Конвейер (Коваленко) - страница 77

Плюнула вроде бы на него моя бабушка, ответила, что у них уж в третьем колене сыновей нет, слава богу, одни девки, и к немцам идти отказалась. Тогда начальник сказал: «Ну, если отказываешься, то пойдет Марея».

— Ну, я и пошла. Куда Марее соваться, схватят и повесят. А мне помирать, они так порешили, уже и пора. Обсказали они мне перед дорогой, кто такой Николай Самсонов: из наших полицай, с месяц, как его партизаны пристукнули, а я, значит, иду на свиданку с этим духом. А как они меня там схватят, начнут расспрашивать, я нигде не живу, по дорогам хожу, сына шукаю. Потом ко-мне один подойдет из этой комендатуры и крикнет: «Бабка Вера!» А я ему в ответ слово шепну. Тогда меня выпустят. — Бабушка вздохнула и закончила: — Так все и было.

— Какое слово, баба? Что ты ему шепнула? — Бабушка не сочиняла, я по Дарьиному лицу видела, что так все и было.

— Эге, — качала головой бабка, — то слово нельзя никому говорить. Тайное слово.

— Отцепись от нее. Забыла она, какое слово, — Дарья уже была на ее стороне, — сколько детей она выходила, сколько портков за войну перестирала. Язык у нее помелом, сам себе враг.

— А Федьку не углядела, — бабушка кончиками платка промокала слезы на щеках, — такой был мальчик ангельский, такой цветик восковой.

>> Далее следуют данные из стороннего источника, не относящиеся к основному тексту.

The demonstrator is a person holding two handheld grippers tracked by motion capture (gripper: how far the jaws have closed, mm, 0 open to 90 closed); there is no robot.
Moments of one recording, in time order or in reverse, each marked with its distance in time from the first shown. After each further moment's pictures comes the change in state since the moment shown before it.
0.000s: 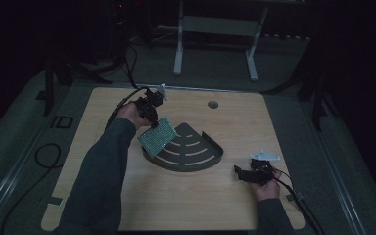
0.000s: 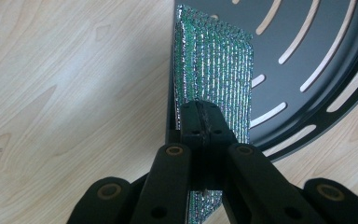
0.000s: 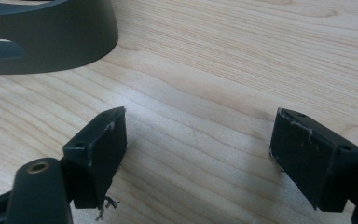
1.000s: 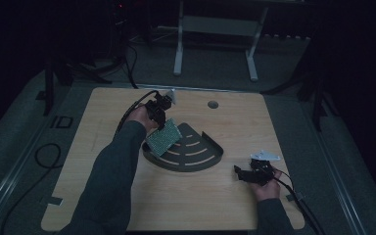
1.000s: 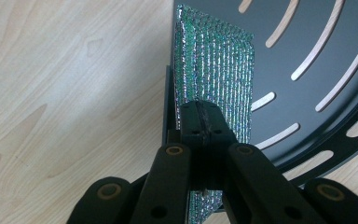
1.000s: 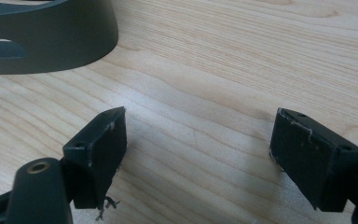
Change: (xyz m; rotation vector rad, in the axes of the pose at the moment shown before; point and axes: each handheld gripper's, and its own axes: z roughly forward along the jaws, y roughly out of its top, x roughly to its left) left arm -0.012 0.020 0.028 0.034 0.056 0.009; right arm 0.000 0.000 0.000 0.000 0.002 0.001
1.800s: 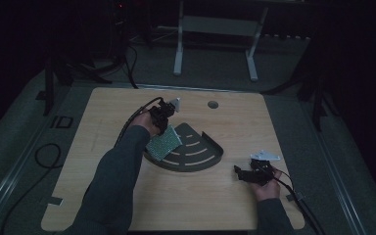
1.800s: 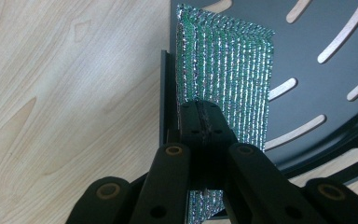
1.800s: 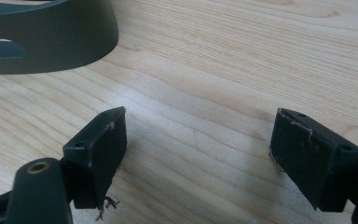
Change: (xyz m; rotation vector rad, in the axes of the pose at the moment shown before) left arm -0.010 0.002 0.024 0.088 0.070 0.036; right arm 0.000 0.000 0.000 0.001 0.001 -0.003
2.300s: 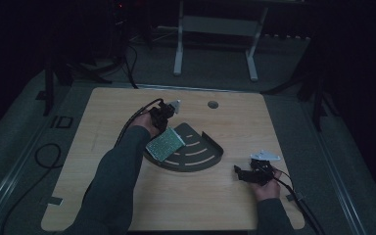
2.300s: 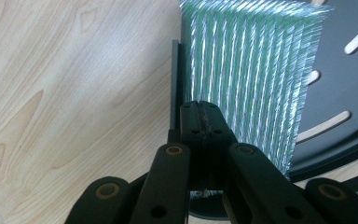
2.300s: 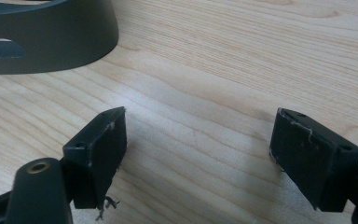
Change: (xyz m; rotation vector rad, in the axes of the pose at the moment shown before) left arm 0.001 0.001 0.008 0.037 0.023 0.002; right arm 0.000 0.000 0.000 0.000 0.000 -0.001
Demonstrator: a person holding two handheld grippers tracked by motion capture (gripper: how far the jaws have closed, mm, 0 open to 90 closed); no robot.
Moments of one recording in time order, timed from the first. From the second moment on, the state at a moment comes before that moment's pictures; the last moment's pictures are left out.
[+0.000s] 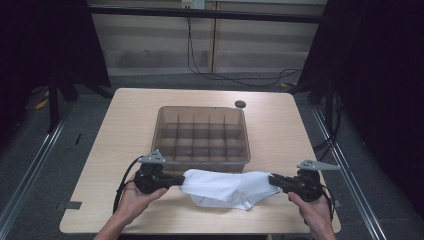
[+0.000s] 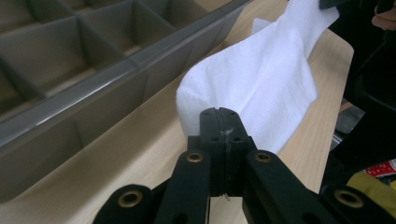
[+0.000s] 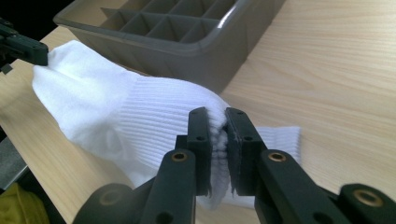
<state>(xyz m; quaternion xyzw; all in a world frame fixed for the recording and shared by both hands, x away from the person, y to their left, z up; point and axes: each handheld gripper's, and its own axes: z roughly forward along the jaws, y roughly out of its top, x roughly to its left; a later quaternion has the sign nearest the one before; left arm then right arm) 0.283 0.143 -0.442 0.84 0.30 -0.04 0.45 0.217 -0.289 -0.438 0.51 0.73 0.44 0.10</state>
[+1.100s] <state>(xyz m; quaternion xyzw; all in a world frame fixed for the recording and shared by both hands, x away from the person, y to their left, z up) 0.288 0.110 -0.482 0.86 0.31 -0.05 0.40 0.241 -0.289 -0.474 0.56 0.74 0.35 0.14</state>
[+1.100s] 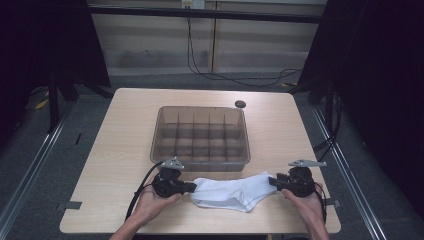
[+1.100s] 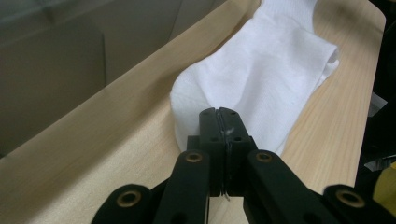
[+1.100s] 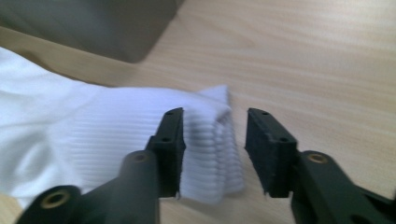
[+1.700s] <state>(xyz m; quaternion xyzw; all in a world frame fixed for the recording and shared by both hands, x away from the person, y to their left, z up) 0.290 0.114 -0.483 0.86 0.32 -0.05 0.40 0.211 -0.214 -0.480 0.41 0.81 0.40 0.04</state>
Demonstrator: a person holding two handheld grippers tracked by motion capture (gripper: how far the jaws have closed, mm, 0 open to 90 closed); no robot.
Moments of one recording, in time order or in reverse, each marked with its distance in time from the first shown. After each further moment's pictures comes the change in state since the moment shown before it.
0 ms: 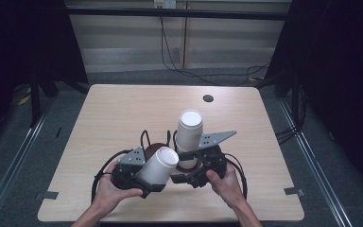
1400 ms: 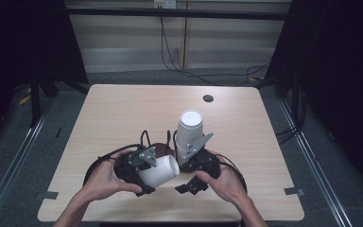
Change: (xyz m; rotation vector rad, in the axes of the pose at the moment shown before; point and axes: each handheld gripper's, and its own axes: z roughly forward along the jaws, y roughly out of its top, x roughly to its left) left arm 0.000 0.036 0.003 0.490 0.012 0.162; right arm -0.012 -0.008 0.027 0.430 -0.069 -0.121
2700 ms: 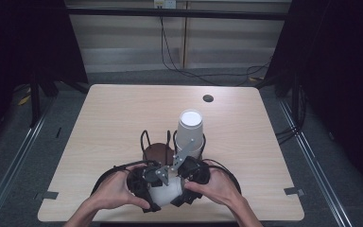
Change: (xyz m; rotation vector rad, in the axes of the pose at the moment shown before) left arm -0.025 0.013 0.035 0.112 -0.141 0.104; right arm 0.014 0.011 0.022 0.152 0.165 -0.075
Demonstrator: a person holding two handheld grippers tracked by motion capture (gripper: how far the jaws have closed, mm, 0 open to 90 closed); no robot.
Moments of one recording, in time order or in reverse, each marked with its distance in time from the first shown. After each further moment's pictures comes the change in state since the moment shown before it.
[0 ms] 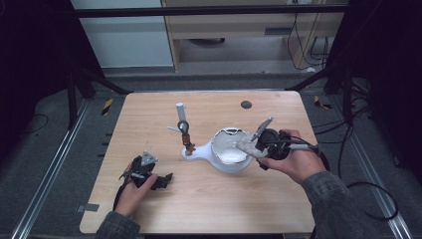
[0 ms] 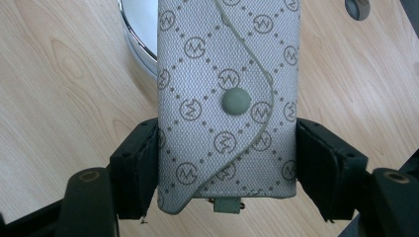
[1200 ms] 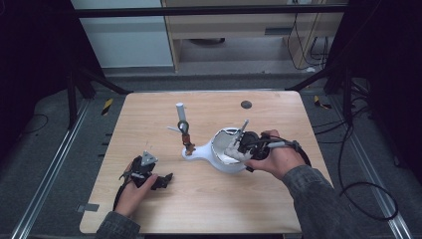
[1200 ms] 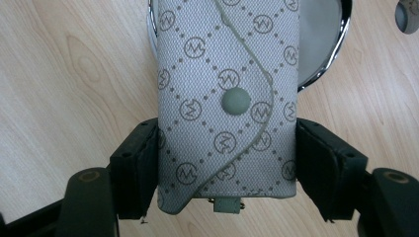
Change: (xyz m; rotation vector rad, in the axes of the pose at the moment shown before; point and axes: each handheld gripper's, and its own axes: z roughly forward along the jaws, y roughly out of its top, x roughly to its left) left arm 0.000 0.000 0.000 0.001 -0.003 -0.001; right arm 0.018 0.034 0.028 0.103 0.042 -0.094
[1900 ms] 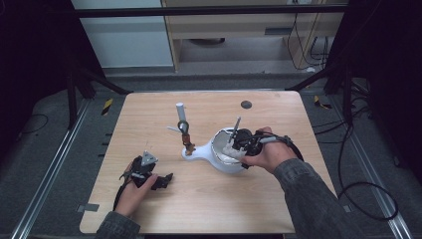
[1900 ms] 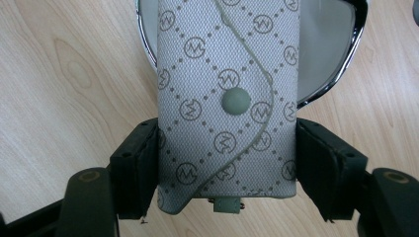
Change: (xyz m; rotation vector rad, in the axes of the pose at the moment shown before) left arm 0.000 0.000 0.000 0.000 -0.001 0.001; right arm -0.006 0.016 0.014 0.059 0.024 0.005
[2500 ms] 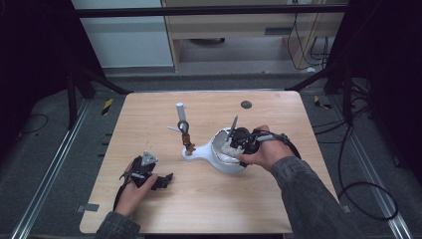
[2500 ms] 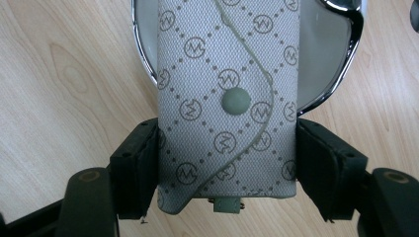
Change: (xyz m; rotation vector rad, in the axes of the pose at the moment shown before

Мать иногда краем уха слушала наши разговоры, покрикивала на бабушку:

— Ты, мама, про партизан такого не говори. Кто услышит, так неизвестно что подумает. Мне сам Гневин говорил, что партизанкой ты считаешься, в списках есть.

Бабушка ее слов не понимала. Когда ей из деревни переслали удостоверение и партизанскую медаль, она документ отдала матери, а медаль завязала в узелок, в котором у нее хранились мелкие деньги, пуговицы и два никелированных ключика от швейной машины, отданные ей кем-то в лесу на сохранение.

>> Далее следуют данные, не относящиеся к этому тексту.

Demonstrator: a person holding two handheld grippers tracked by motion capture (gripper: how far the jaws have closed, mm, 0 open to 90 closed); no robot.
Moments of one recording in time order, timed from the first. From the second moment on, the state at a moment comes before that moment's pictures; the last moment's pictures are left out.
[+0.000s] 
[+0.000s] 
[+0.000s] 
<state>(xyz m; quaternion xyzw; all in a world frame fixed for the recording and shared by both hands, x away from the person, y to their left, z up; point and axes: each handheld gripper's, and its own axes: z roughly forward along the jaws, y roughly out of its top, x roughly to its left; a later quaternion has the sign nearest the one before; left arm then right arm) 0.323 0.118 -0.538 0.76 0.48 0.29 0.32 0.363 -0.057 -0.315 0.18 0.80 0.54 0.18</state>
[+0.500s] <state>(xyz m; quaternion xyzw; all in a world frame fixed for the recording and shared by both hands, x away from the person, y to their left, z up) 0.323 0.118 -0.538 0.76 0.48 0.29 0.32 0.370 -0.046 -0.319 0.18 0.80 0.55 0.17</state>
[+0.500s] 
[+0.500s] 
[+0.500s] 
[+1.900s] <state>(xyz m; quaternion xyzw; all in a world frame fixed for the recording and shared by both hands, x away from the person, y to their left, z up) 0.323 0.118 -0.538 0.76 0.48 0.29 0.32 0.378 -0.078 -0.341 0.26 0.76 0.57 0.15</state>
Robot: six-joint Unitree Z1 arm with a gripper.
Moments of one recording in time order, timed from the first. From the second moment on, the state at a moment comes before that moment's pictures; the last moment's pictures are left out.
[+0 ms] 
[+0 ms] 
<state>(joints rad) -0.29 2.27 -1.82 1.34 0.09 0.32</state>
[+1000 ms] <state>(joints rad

Мать зажглась идеей выдать Дарью замуж.

— Нельзя молодой женщине одной жить, — говорила мне, — не дай бог, родит еще одного ребенка без мужа и пропадет совсем.

Она нашла ей мужа недалеко, в парке, тихого благообразного мужчину лет сорока, из сторожей. Поговорила с ним, получила согласие и пригласила в гости для окончательного разговора. Меня предупредила:

— Вечером придет муж, так ты помалкивай. Сиди и язык за зубами придерживай.

Я поправила ее:

— Какой муж? Жених он.

Мать усмехнулась. Была у нее такая усмешка: «Да что с тобой говорить?» Но все-таки объяснила:

— У Дарьи ребенок, какая она невеста. Ей не жених, сразу муж нужен, ребенку отец. Он ночью работает, значит, днем за мальчиком присмотрит.

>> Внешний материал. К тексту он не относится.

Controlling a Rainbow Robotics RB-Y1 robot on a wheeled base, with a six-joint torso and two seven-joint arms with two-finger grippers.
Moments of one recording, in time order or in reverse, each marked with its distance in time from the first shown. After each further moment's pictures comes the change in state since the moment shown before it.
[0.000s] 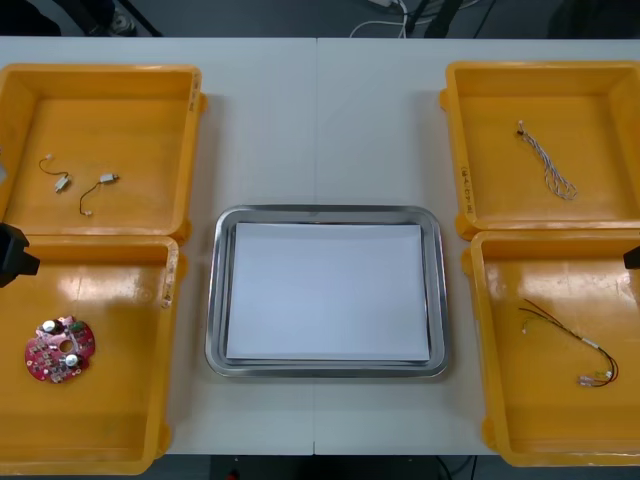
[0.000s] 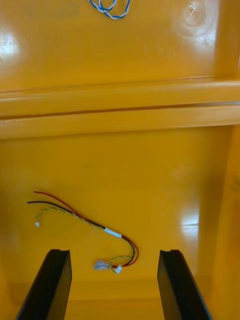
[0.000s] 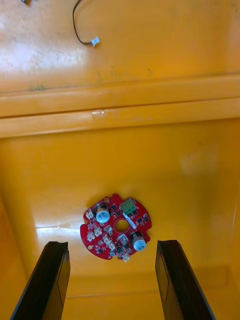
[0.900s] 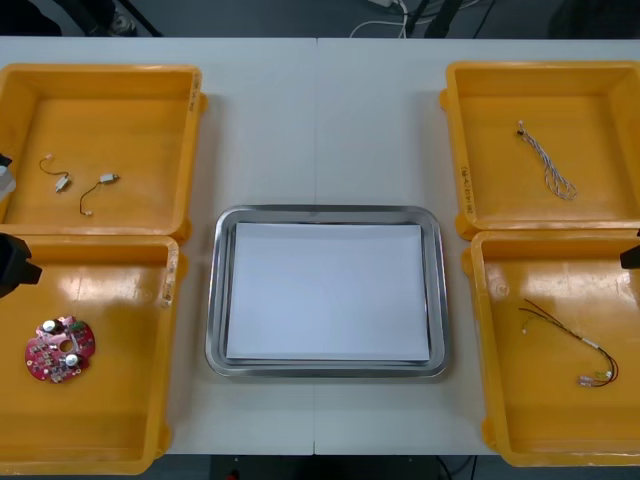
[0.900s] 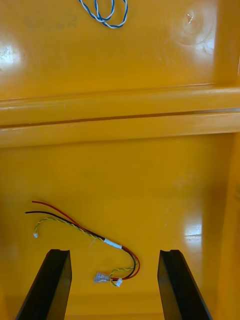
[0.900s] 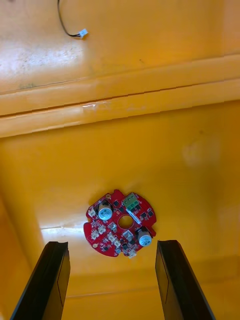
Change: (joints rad) right arm 0.044 0.000 0.000 -0.005 0.001 -0.080 0.002; left arm 0.011 -0.003 -0.005 0.000 0.000 -0.002 -0.102
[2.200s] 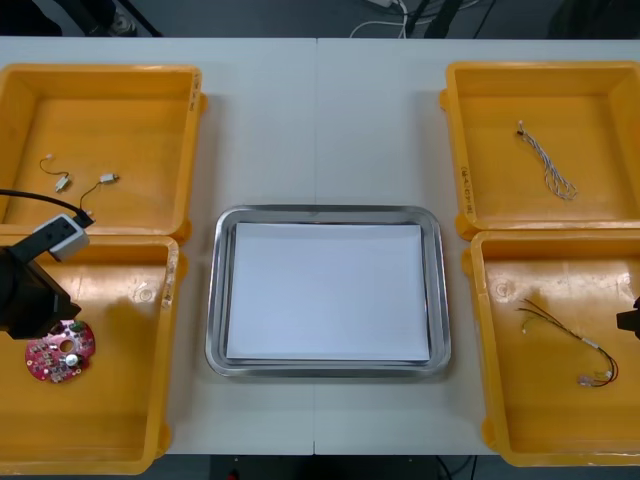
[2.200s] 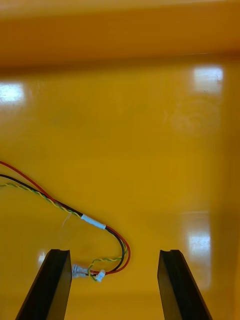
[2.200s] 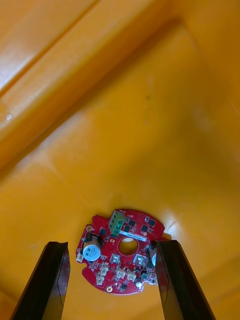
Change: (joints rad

Муж пришел свататься по-серьезному, со своей матерью, бойкой сухой старухой. В черном платочке, с красным торчащим носом, она походила на кладбищенскую богомолку. Оглядела нашу тесную комнатку, пошмыгала носом и пошла хаять своего сына. Перво-наперво сообщила, что он не Пантелей. Пантелей и ростом был, и в плечах был, и голос имел. Кто такой Пантелей — отец ли его, брат ли, — не пояснила. Потом сказала про сына: «Деньги у меня крадет. Я насобираю, а он вытянет и в парке на пиве пропьет». Дарьин муж слушал все это безропотно, стоя посреди комнаты, глядя на мою мать мутными, тяжеленькими, как подшипники, глазками. Табуретка у нас была единственная, на ней сидела старуха. Мы с матерью — на кровати. Мать завернула угол постели вместе с матрацем, и он сел на доски. Впервые я увидела, что мать растерянна, не знает, что делать. Старуха достала из широкой юбки бутылку вина, сама открыла шкафчик, вытащила стаканы. Мать поглядела на меня, в глазах был ужас. В любую секунду могла прийти Дарья. Придет, узнает, в чем дело, и повыкидывает гостей. Смех распирал меня. Хуже не придумаешь — рассмеяться в такой момент, когда мать страдает. Опередила старуха: наставила на меня свой нос, выпучила глаза и закудахтала в смехе, как квочка. И мать вдруг засмеялась. Мы трое тряслись в смехе, а Дарьин муж сидел грустный, положив ладони на колени, терпеливо дожидаясь, когда с нас сойдет дурь. Мать успокоилась первая. Поднялась, повернулась ко мне и глазами показала на дверь. Я вышла. Теперь они были в безопасности, если Дарья придет, я перехвачу ее во дворе.